The farmers and the DA have instead blamed the slow pace of land reform on "gross inefficiency" in the Agriculture and Land Affairs Ministry .

Prominent farmer Kraai Van Niekerk, a member of Agri SA, one of the biggest white agricultural unions, said he knew of many farmers who had long approached the Ministry of Agriculture and Land Affairs with proposals to sell their properties for land reform but have not had an answer two or three years later.

"Each time they seek clarification, they are shuffled from one bureaucrat to another.........Changing the rules is not the answer.
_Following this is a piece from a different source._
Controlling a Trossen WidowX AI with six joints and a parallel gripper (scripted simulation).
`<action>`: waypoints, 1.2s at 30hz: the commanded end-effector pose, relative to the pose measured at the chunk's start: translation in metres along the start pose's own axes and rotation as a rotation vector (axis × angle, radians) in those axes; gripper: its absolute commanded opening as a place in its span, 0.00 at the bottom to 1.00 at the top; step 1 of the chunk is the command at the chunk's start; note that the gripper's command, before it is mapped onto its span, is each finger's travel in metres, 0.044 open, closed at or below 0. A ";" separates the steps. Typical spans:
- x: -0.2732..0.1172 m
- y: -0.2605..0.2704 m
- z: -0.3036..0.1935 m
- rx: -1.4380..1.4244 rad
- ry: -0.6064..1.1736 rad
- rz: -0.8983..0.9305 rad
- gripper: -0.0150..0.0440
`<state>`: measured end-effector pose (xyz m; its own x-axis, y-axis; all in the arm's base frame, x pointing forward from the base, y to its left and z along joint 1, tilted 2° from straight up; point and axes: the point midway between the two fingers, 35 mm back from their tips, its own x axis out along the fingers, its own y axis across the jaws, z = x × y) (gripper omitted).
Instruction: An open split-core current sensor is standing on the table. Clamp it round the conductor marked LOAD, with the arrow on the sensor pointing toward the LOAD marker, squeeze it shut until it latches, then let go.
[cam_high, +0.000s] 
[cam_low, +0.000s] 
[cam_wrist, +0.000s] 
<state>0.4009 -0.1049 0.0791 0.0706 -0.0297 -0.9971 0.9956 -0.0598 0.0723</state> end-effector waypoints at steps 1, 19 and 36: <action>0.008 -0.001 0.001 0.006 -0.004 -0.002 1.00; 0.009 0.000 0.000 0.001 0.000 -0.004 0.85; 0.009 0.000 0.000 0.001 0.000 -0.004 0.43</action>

It's the government's method of operation that is the biggest drawback ...," said Van Niekerk in an interview.

Mr Van Niekerk said changing the rules would threaten South Africa's position as one of six countries in the world which are net exporters of food.

The DA's spokesman on agriculture Maans Nel said the government should stop covering its mistakes by trying to play the "helpless victim".

If the government matched its commitment to land reform with the required budget and if it started implementing the legal measures at its disposal, the current situation would have looked dramatically different, he said.

Ninety-nine per cent of the blacks already re-settled were struggling because of lack of resources.

Nel said there was enough evidence to prove that the incompetence of many officials in Minister Didiza's department was the prime cause of delays to land reform.

He cited an example of one land owner in the Free State Province who had written to the provincial land affairs department on three separate occasions to indicate his willingness to sell his land at even below market prices but got no response.

"How can the department then at the same time plead there is not enough available land?" he asked.

When apartheid ended and Nelson Mandela took over in 1994, 87 per cent of South Africa's agricultural land was owned by whites. About 3.1 million hactares of land have been transferred to poor blacks, less than two per cent of available agricultural land.

Land reform is an emotive issue across southern Africa where the example of Zimbabwe looms large.

Land owned by some 4500 white farmers has been seized and given to landless blacks since 2000, with only 400 white landowners remaining now. Zimbabwe's agro-economy has since collapsed.